(Problem requirements)
Please copy the entries below word for word.

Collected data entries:

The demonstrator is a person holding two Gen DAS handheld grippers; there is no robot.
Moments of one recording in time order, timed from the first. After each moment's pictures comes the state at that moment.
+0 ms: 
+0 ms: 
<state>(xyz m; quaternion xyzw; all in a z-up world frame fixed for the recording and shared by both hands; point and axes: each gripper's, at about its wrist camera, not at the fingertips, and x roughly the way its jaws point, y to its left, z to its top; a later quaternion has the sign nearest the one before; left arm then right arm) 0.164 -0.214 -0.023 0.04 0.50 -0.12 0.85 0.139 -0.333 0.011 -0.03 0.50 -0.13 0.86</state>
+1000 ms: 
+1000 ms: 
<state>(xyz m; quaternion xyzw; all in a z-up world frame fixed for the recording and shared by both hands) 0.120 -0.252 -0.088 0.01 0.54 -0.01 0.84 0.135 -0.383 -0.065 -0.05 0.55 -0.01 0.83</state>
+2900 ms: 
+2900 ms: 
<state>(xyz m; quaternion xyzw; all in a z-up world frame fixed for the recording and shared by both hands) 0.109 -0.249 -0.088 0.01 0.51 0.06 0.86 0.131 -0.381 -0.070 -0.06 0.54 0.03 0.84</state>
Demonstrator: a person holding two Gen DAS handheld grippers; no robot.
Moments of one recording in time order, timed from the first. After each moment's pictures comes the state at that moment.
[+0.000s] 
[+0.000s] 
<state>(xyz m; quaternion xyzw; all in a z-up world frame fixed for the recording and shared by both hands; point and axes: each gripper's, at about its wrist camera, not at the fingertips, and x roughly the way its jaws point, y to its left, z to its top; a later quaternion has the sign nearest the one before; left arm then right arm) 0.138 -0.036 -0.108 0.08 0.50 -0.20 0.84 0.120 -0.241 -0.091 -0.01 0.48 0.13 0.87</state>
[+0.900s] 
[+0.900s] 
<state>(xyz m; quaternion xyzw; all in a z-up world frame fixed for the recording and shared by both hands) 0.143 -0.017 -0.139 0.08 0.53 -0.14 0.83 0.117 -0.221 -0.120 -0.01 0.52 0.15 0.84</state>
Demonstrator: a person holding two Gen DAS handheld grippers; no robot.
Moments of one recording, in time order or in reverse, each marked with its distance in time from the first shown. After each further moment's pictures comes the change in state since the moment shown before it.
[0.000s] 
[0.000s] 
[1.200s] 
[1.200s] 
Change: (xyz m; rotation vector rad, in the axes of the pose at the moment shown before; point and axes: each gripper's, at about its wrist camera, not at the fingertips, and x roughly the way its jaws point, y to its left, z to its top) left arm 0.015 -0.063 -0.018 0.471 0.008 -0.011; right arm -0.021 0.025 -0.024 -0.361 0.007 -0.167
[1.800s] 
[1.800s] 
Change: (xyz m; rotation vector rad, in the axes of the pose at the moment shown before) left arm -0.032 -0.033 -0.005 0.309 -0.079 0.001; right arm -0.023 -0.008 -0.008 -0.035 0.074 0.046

(Completed exercise)
The demonstrator is a person holding two Gen DAS handheld grippers; there is no robot.
Moments of one recording in time order, timed from the first. After each moment's pictures comes the state at that moment.
+0 ms: 
+0 ms: 
<state>(xyz m; quaternion xyzw; all in a z-up world frame fixed for the recording and shared by both hands; point and axes: each gripper's, at about its wrist camera, not at the fingertips, and x roughly the way its jaws point, y to its left, z to its top; a later quaternion has the sign nearest the one before; left arm then right arm) 0.164 -0.214 -0.023 0.04 0.50 -0.12 0.85 0.139 -0.333 0.011 -0.03 0.50 -0.13 0.86</state>
+1000 ms: 
+1000 ms: 
<state>(xyz m; quaternion xyzw; all in a z-up world frame fixed for the recording and shared by both hands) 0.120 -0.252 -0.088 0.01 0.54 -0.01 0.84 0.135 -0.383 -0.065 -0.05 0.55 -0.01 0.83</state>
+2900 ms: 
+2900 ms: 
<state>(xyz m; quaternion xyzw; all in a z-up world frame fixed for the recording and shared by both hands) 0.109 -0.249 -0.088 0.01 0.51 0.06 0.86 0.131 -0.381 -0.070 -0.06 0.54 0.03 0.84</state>
Demonstrator: a person holding two Gen DAS handheld grippers; no robot.
Moments of one recording in time order, timed from the first. After each moment's pictures comes the state at that moment.
[+0.000s] 
[+0.000s] 
<state>(xyz m; quaternion xyzw; all in a z-up world frame fixed for the recording and shared by both hands; point and axes: each gripper's, at about its wrist camera, not at the fingertips, and x roughly the way its jaws point, y to its left, z to its top; a later quaternion has the sign nearest the one before; left arm then right arm) 0.138 -0.036 -0.108 0.08 0.50 -0.20 0.84 0.120 -0.241 -0.091 -0.01 0.48 0.13 0.87</state>
[+0.900s] 
[+0.900s] 
<state>(xyz m; quaternion xyzw; all in a z-up world frame fixed for the recording and shared by both hands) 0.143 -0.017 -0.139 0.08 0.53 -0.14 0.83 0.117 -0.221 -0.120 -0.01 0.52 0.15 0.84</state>
Demonstrator: a person holding two Gen DAS handheld grippers; no robot.
Moments of one recording, in time order or in reverse, each marked with its distance in time from the first shown. After each further moment's pictures comes the change in state since the moment shown before it.
[0.000s] 
[0.000s] 
[1.200s] 
[1.200s] 
Change: (xyz m; rotation vector rad, in the axes of the pose at the moment shown before; point and axes: each gripper's, at about its wrist camera, not at the fingertips, and x roughly the way its jaws point, y to its left, z to its top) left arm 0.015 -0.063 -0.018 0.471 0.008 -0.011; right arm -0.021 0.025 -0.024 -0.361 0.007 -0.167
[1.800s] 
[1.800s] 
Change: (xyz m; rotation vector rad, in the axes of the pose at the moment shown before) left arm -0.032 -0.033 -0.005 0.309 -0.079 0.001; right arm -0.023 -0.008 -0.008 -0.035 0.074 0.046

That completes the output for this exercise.